Complex Roots with improper fraction I'm having trouble with the following:
$(-16i)^{5/4}$
My calculations for the Principal root is:
$32(\cos (3\pi/2) * 5/4) + i \sin (3\pi/2)* 5/4))$
$=32(Cis (15\pi/8))$
This answer does not agree with the online calculators.  It gives a positive real value and the online calculators show a principal angle in Quadrant 3.
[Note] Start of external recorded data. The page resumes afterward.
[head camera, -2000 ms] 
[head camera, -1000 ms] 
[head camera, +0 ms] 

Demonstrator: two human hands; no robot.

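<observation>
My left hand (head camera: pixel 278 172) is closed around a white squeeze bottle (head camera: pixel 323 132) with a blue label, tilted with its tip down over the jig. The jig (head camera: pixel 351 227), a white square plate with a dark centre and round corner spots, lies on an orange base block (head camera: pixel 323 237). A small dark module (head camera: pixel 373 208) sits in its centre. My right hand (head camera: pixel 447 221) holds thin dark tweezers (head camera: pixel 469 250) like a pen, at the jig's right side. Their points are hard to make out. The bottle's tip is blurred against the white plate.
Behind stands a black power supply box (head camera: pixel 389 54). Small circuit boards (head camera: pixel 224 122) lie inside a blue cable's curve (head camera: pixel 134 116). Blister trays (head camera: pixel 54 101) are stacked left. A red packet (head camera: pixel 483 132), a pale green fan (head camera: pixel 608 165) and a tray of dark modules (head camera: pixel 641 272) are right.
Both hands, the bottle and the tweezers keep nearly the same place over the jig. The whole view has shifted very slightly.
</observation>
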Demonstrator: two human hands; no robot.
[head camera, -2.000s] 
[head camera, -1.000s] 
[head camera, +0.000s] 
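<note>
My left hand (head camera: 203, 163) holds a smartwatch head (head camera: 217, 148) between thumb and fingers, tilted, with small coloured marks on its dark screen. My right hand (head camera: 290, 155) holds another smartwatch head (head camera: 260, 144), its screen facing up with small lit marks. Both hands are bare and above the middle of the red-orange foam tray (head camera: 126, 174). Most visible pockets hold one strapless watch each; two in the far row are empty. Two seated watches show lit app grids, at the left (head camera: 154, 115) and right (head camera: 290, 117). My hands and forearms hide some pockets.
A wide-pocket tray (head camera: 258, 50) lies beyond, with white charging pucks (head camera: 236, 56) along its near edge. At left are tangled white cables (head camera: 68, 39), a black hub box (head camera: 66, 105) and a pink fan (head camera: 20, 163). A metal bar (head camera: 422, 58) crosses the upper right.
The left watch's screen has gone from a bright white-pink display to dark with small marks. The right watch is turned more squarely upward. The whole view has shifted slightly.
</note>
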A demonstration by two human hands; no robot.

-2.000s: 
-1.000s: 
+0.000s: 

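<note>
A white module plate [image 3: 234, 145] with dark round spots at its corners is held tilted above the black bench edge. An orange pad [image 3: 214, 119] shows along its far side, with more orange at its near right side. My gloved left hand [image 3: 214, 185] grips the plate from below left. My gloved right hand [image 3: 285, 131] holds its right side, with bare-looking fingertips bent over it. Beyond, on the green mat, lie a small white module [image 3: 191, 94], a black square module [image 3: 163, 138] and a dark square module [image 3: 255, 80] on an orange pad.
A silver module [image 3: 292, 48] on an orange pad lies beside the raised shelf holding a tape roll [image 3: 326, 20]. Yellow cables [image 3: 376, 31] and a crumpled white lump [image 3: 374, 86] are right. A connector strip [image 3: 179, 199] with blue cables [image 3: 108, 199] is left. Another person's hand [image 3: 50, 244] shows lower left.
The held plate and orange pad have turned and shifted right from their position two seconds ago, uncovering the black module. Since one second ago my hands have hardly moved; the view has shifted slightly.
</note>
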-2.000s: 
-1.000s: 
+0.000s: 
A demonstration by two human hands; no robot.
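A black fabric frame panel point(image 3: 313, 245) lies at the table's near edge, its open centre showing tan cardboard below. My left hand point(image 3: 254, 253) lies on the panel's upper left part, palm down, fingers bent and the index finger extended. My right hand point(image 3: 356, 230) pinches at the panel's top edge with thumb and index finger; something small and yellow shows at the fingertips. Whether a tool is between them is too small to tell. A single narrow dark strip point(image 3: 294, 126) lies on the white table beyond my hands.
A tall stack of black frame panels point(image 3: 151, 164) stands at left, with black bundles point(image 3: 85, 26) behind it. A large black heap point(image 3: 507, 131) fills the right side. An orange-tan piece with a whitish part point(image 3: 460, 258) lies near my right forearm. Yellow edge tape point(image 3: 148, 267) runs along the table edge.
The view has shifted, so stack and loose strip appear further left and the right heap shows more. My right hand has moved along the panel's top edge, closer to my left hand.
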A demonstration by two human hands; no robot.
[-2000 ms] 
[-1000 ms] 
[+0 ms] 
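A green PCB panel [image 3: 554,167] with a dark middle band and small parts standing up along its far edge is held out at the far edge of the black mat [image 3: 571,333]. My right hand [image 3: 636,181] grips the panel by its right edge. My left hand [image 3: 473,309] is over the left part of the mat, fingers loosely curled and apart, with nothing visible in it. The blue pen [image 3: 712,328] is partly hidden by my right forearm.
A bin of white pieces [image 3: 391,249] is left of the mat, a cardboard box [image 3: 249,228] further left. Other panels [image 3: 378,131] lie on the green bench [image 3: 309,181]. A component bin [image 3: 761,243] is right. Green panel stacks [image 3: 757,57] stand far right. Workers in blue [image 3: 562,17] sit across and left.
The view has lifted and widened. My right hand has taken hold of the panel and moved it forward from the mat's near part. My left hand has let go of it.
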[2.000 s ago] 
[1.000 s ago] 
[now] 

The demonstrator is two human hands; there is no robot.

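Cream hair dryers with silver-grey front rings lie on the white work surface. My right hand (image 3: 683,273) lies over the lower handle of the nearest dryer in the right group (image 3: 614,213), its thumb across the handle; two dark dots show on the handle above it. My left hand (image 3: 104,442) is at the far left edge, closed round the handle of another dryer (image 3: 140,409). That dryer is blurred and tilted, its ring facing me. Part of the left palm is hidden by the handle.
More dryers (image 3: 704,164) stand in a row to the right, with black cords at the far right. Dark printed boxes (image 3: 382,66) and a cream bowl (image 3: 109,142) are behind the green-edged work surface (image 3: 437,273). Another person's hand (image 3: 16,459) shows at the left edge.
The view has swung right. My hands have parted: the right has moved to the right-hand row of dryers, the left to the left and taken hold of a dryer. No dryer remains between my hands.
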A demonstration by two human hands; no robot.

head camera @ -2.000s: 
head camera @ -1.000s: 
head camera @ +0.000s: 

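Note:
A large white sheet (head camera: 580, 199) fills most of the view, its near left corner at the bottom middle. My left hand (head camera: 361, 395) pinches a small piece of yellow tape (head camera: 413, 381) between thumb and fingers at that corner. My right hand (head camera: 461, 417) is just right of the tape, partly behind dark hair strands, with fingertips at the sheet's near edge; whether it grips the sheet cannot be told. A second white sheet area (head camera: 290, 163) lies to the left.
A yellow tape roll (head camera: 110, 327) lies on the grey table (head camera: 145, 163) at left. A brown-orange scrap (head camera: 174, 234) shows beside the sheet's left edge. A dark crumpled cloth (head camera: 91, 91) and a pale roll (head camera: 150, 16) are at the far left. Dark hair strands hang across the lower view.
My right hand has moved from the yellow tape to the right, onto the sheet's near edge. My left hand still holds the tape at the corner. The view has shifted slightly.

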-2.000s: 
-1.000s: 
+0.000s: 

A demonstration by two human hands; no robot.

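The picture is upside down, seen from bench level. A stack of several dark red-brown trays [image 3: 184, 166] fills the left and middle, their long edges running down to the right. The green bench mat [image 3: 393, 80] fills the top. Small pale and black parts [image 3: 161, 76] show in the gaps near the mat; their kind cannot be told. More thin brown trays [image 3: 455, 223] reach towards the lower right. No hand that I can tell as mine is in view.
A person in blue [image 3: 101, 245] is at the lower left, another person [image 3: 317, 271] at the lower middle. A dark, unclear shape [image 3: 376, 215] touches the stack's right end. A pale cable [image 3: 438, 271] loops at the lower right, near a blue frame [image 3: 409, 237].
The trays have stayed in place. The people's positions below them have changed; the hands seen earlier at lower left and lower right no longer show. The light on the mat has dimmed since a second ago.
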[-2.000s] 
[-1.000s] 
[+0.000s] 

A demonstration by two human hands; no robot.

Confused on what happened here.
 A: $$z=(-16i)^{5/4}=32(-i)^{5/4}$$
Use 
$$-i=cis\left(\frac{3\pi}{2}+2k\pi\right)$$
Then 
$$(-i)^{5/4}=(-i)^{1/4}=cis\left(\frac{3\pi}{8}+\frac{1}{2}k\pi\right)$$
choose $k \in \{0,1,2,3\}$. So the solutions will be:
$$k=0 \rightarrow z_0=32\cdot cis\left(\frac{3\pi}{8}\right)\\
k=1 \rightarrow z_1=32\cdot cis\left(\frac{7\pi}{8}\right)\\
k=2 \rightarrow z_2=32\cdot cis\left(\frac{11\pi}{8}\right)\\
k=3 \rightarrow z_3=32\cdot cis\left(\frac{15\pi}{8}\right)
$$ 
A: Let $z=-16i$ and $n=\dfrac54$. For solving you have to compute $r=|z|$ and argument $\theta$ where $\tan\theta=\dfrac{y}{x}$.
then
$r=|z|=|-16i|=16$ and argument $\theta=\dfrac{3\pi}{2}$. Then write
$$z_k=r^n(\cos n\theta+i\sin n\theta)$$
But argument adds with $2k\pi$ so we have
$$z_k=r^n\Big(\cos n(\theta+2k\pi)+i\sin n(\theta+2k\pi)\Big)$$
so
$$z_k=16^\dfrac54\Big(\cos\dfrac54(\dfrac{3\pi}{2}+2k\pi)+i\sin\dfrac54(\dfrac{3\pi}{2}+2k\pi)\Big)$$
and for $k=0,1,2,3$ write
$$z_k=32\Big(\cos(\dfrac{15\pi}{8}+\frac{5k\pi}{2})+i\sin(\dfrac{15\pi}{8}+\frac{5k\pi}{2})\Big)$$
finally for $k=0,1,2,3$ we conclude that
\begin{eqnarray}
k=0 &\Rightarrow& z_0=32\Big(\cos\dfrac{15\pi}{8}+i\sin\dfrac{15\pi}{8}\Big)=19.28+25.5i\\
k=1 &\Rightarrow& z_1=32\Big(\cos\dfrac{35\pi}{8}+i\sin\dfrac{35\pi}{8}\Big)=12.24+29.5i\\
k=2 &\Rightarrow& z_2=32\Big(\cos\dfrac{55\pi}{8}+i\sin\dfrac{55\pi}{8}\Big)=-29.5+12.24i\\
k=3 &\Rightarrow& z_3=32\Big(\cos\dfrac{75\pi}{8}+i\sin\dfrac{75\pi}{8}\Big)=-12.24-29.5i
\end{eqnarray}
This was step by step solving.
A: First write $-16i$ in general polar form: $16e^{3\pi i/2+2\pi ik}$. Then $$(16e^{3\pi i/2+2\pi ik})^{5/4}=32e^{15\pi i/8+5\pi ik/2}=32e^{15\pi i/8+20\pi ik/8}.$$
By playing with values of $k$, we obtain the separate roots $32e^{\frac{3+4k}{8} \pi i}$.
Now, the discrepancy here is which of these is actually the principal root. I believe this is a matter of definitions. According to Wikipedia, the principal root is the one with the smallest positive argument. By that definition the answer has argument $3\pi/8$. However, I believe that Wolfram (and your calculator) has calculated the principal root by beginning with the smallest absolute value argument, which gives $16e^{-\pi i/2}$, and raising to the $5/4$, giving $32e^{-5\pi i /8}=32e^{11\pi i/8}$, which I believe is the answer you are looking for.